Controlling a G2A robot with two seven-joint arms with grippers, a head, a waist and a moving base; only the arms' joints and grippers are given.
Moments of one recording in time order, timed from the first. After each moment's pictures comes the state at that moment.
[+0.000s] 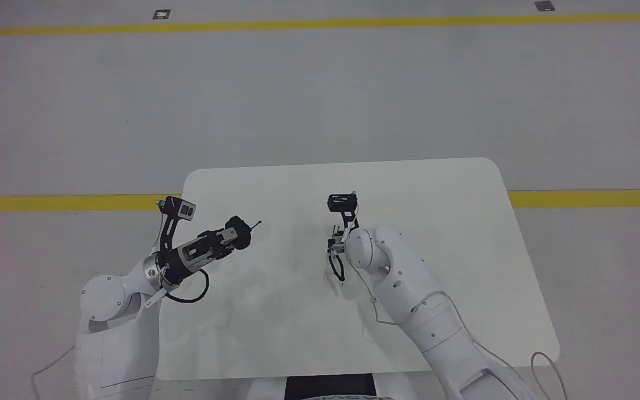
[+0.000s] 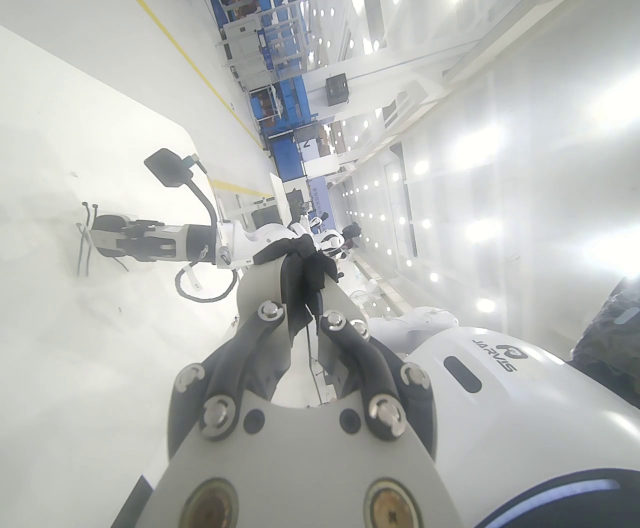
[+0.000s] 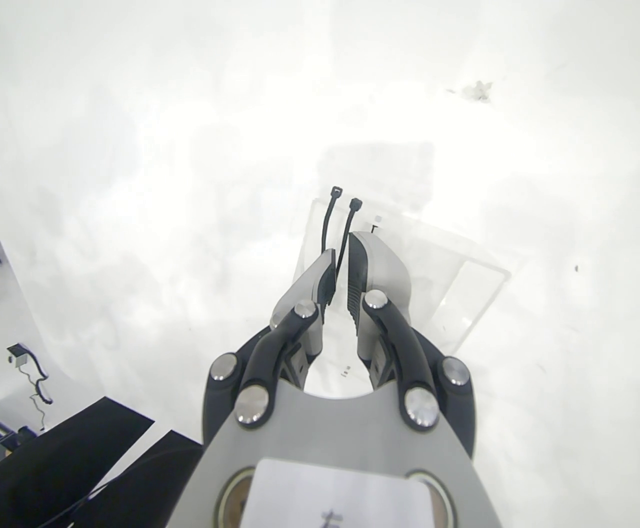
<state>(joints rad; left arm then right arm) 1.61 -1.38 -1.85 -1.73 -0.33 -0.24 -1.32 -1.17 -1.56 1.03 -1.31 -1.15 0.34 1.02</state>
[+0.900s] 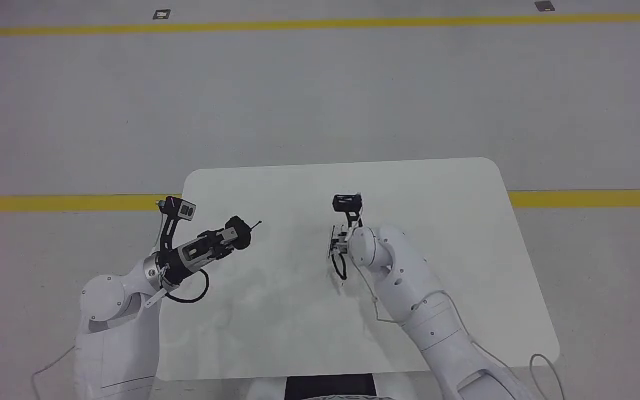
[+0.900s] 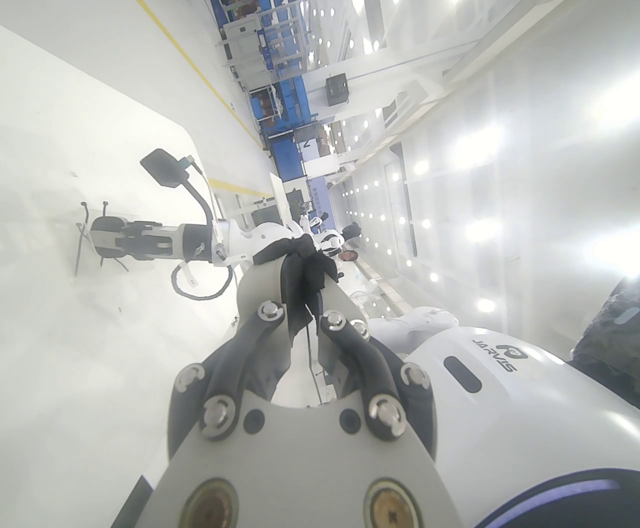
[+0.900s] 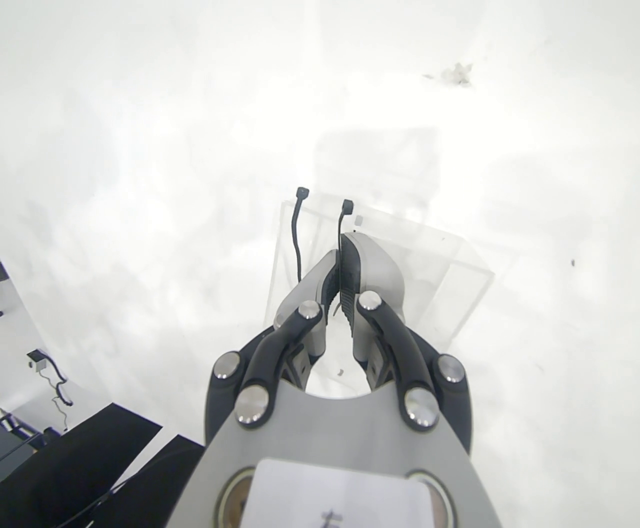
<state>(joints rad) 1.61 -1.38 -1.85 -1.73 -0.33 -0.24 -1.32 -1.19 -1.57 1.09 -1.30 -1.16 0.34 1.03</state>
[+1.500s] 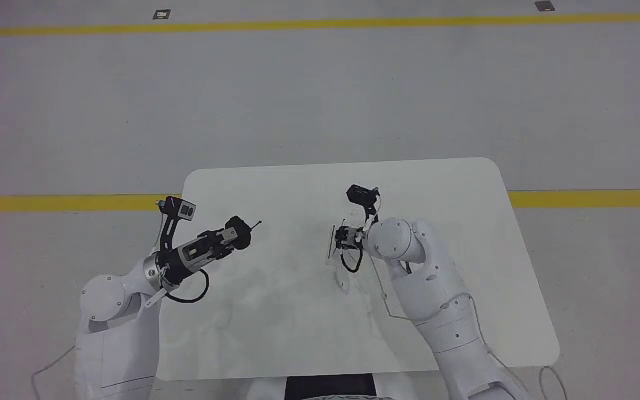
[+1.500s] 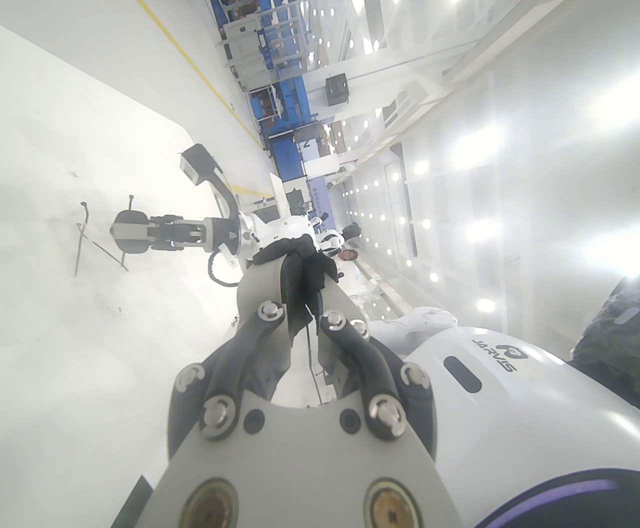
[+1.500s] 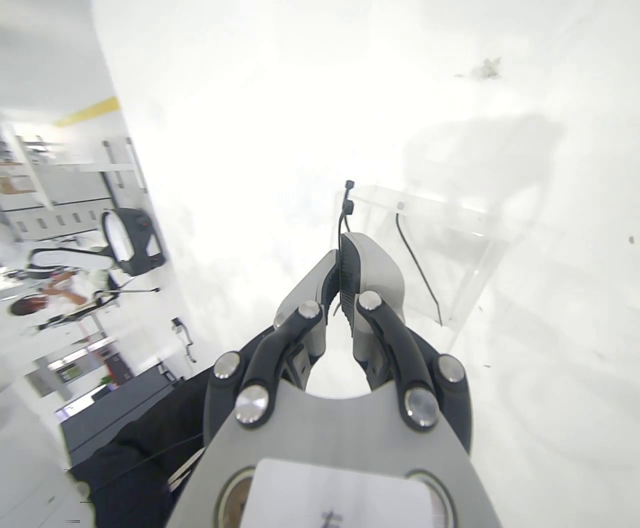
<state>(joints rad) 1.61 -1.38 -1.85 -1.73 -0.33 -0.24 -1.32 -1.25 -1.55 1.26 -1.45 -0.86 0.28 1.08</state>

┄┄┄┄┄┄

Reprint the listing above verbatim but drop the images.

• _Written answer_
Controlling a G2A robot with two seven-joint arms with grippers, a head, a waist and a moving base; only the arms' joints and grippers are given.
Moments of one recording in time order, timed from the first. After each moment's pictures comes the state at that moment.
[+0.000s] 
[+0.000s] 
[+0.000s] 
<state>(joints rad; left arm then right arm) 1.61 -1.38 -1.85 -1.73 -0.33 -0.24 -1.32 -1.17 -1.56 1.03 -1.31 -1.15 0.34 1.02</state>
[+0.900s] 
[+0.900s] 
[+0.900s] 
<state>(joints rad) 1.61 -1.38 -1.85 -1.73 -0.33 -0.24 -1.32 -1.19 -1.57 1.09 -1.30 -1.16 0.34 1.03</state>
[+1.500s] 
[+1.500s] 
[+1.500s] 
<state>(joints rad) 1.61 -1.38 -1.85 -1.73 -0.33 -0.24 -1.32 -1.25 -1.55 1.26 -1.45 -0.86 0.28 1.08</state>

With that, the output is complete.